YOUR OBJECTIVE: Write out the data below exactly, beginning with the first line and ending once the line that has "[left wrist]" is written.

EXTRACTED MATERIAL:
[Start of section]
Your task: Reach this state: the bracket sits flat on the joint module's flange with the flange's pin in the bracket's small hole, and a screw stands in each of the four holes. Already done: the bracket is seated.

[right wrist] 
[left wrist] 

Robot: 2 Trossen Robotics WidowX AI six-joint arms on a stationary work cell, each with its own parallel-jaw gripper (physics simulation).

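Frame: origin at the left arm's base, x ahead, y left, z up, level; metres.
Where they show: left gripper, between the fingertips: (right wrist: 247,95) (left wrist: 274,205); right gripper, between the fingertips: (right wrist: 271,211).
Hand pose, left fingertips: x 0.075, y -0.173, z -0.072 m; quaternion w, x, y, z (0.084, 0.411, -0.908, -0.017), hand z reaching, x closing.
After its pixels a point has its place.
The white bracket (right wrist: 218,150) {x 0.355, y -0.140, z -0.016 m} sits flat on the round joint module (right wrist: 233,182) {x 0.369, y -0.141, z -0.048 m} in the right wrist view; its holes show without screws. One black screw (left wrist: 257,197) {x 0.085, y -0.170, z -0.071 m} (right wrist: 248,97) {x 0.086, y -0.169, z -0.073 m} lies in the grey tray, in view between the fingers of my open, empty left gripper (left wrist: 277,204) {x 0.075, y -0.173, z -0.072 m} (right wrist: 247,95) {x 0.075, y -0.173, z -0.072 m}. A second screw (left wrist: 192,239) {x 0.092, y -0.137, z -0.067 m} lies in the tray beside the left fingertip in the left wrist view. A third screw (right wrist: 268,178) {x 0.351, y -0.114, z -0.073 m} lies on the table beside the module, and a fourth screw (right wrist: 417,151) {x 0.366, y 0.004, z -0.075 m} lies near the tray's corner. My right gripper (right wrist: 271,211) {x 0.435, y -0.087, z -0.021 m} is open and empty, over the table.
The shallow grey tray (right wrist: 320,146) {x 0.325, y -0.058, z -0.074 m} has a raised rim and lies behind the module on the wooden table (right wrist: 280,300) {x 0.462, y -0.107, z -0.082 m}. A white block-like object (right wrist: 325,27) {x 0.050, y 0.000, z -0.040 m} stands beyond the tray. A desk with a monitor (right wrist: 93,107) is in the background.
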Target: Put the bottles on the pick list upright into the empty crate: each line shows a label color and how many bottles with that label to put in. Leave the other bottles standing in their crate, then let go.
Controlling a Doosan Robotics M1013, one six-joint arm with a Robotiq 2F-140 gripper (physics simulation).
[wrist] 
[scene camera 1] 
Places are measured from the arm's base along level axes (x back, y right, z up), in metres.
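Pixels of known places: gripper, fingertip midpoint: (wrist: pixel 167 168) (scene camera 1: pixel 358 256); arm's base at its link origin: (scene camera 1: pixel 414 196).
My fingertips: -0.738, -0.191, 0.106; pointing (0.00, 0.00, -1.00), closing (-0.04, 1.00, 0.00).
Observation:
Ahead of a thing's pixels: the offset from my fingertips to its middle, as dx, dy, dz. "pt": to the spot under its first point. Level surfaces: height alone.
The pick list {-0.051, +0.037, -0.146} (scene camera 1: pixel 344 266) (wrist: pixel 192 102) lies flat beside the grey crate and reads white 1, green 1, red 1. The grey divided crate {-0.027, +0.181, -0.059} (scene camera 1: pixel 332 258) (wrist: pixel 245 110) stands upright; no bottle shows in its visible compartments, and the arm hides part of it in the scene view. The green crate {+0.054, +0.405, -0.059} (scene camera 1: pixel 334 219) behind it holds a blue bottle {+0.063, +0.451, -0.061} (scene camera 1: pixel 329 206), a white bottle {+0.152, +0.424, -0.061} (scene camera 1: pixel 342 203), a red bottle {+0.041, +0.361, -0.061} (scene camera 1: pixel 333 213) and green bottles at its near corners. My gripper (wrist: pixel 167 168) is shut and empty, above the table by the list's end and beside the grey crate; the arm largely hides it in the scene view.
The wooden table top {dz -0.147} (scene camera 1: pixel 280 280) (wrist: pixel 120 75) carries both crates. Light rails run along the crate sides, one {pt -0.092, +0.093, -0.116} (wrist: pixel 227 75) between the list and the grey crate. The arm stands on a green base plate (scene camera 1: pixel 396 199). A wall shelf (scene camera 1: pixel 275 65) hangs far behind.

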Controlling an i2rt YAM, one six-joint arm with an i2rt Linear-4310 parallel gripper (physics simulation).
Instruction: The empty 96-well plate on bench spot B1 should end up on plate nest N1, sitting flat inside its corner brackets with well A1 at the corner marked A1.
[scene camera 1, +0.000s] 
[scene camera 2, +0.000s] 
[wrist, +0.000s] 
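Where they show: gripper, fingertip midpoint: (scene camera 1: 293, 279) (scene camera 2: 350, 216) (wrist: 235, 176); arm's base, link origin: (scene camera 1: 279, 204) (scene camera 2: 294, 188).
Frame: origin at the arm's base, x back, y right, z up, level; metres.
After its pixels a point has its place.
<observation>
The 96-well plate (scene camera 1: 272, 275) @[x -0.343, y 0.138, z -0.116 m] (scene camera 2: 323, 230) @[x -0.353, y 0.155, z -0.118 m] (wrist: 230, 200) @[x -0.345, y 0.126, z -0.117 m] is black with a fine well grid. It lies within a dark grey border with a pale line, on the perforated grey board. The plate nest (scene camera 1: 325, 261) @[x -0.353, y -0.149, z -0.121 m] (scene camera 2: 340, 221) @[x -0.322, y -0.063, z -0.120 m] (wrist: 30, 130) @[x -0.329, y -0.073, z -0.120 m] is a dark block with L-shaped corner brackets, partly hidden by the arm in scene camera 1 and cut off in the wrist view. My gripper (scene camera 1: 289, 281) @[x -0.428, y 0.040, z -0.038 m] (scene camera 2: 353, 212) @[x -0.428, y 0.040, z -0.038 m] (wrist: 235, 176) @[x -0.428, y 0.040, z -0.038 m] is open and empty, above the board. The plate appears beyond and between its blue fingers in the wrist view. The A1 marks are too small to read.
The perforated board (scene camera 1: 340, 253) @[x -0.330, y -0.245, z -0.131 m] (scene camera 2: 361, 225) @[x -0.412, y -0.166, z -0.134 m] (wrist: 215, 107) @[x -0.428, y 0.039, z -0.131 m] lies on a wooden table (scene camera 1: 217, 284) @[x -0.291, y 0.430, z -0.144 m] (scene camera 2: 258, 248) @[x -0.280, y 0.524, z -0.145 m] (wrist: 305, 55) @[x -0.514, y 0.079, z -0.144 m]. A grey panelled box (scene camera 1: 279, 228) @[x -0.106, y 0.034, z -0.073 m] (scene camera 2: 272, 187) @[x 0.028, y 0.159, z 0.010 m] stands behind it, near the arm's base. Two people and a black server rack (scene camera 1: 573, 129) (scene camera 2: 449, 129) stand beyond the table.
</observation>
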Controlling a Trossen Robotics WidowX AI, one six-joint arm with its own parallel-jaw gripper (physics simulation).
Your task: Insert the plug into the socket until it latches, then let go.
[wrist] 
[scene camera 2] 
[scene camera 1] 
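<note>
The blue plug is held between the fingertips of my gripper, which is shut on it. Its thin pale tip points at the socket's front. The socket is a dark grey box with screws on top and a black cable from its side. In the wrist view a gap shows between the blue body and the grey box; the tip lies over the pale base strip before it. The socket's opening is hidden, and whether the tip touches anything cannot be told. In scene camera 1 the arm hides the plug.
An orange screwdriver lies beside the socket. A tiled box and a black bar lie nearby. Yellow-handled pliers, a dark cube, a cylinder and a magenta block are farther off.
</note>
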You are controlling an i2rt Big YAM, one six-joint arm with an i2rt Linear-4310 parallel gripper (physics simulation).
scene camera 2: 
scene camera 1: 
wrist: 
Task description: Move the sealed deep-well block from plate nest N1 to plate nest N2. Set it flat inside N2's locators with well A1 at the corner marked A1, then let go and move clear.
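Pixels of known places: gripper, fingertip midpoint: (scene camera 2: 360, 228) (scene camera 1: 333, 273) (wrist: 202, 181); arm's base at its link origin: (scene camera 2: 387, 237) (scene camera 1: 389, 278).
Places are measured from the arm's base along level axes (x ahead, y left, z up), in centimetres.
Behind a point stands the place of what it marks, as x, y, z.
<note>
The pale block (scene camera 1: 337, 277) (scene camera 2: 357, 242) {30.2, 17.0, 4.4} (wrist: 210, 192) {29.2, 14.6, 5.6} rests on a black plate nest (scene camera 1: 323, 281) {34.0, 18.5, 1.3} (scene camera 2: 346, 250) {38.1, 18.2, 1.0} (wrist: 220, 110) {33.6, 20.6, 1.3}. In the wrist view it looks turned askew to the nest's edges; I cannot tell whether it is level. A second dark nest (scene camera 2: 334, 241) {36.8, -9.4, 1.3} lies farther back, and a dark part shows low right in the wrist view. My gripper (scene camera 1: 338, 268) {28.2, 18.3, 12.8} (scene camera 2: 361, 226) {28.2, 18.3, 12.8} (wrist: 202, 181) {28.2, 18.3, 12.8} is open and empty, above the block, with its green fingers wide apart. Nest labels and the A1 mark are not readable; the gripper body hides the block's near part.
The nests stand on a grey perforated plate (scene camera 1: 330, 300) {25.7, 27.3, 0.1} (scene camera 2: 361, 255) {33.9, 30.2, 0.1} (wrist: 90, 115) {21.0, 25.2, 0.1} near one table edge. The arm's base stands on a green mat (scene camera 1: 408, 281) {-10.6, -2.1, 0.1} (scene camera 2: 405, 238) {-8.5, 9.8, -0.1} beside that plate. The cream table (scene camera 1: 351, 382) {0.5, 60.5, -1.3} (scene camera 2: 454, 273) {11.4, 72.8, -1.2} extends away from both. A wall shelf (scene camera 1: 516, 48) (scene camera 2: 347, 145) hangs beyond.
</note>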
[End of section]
RESPONSE BOX:
Your task: Reach this state: the bracket sits flat on the joint module's flange with the flange's pin in the bracket's small hole, and a screw stands in each of the four holes. Already done: the bracket is seated.

[right wrist] 
[left wrist] 

What has been written completes the answer.